You don't just adjust for inflation, you adjust for productivity growth. That being said, $15 is meant to be high. It's meant to give you the ability to pay for housing.

For amusement value: the median house price in Jan 1968 was $163K in 2020 dollars. The median house price in 2020 was $300K. So really, minimum wage should be $24 an hour to bring you into Property Purchasing Power Parity™ with 1968.

almost_usual|4 years ago

Housing costs for inflation isn’t the cost of home ownership, it’s rent (shelter). Buying a home is considered an investment not a consumable good.

https://www.bls.gov/cpi/factsheets/owners-equivalent-rent-an...

“Why doesn’t the CPI include the cost of buying and financing houses as well as property taxes and home maintenance and improvement?

Houses and other residential structures are not consumption items and, therefore, should not be CPI items. All buildings and structures are capital goods, which are items that provide a service. In the case of houses and other residential structures, that service is shelter.

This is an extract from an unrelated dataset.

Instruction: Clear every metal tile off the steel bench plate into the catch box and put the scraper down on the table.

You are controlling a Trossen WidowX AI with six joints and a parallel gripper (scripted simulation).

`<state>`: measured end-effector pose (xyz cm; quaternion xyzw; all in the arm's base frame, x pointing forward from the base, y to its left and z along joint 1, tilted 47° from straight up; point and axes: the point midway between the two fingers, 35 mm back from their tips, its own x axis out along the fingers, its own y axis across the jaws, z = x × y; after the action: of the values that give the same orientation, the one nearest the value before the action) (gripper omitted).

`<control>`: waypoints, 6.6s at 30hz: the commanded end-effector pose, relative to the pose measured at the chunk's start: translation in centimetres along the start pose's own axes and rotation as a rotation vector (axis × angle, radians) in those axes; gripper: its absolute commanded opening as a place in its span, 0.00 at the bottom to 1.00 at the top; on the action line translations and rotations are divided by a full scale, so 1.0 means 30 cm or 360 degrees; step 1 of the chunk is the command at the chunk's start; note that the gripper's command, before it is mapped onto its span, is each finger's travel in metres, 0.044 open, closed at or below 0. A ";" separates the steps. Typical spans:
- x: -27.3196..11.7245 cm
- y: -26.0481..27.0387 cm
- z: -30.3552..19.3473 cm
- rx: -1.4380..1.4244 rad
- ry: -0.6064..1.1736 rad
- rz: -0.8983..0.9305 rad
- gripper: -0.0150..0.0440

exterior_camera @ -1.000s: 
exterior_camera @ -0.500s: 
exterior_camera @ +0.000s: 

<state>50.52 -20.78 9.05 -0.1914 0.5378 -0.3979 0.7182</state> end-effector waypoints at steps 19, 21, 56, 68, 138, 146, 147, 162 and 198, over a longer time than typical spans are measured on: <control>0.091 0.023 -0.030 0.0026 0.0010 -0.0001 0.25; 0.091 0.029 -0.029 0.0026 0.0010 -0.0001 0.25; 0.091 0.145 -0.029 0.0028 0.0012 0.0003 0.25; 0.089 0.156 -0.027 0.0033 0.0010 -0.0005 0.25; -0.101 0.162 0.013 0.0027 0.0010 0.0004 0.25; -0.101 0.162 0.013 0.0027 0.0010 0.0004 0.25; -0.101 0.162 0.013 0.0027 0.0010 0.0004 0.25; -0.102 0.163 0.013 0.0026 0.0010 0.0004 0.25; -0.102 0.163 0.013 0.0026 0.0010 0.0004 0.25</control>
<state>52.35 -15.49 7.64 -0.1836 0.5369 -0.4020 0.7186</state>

Buildings and structures are also investment items, things that are bought and resold in organized markets with a potential for gain. House prices frequently appreciate; in this respect they differ from consumer durables such as vehicles.”

pmorici|4 years ago

Maybe we just need to increase the supply of houses to drive that cost down. Raising the minimum wage doesn’t help if everyone is competing for the same limited supply.

coryrc|4 years ago

Why? Because someone invents a more efficient process, we should increase the wages of ditch diggers?

I believe we should focus on relieving the burden of the massive regulatory state on the poor. I.e. relax zoning and lower regressive taxes.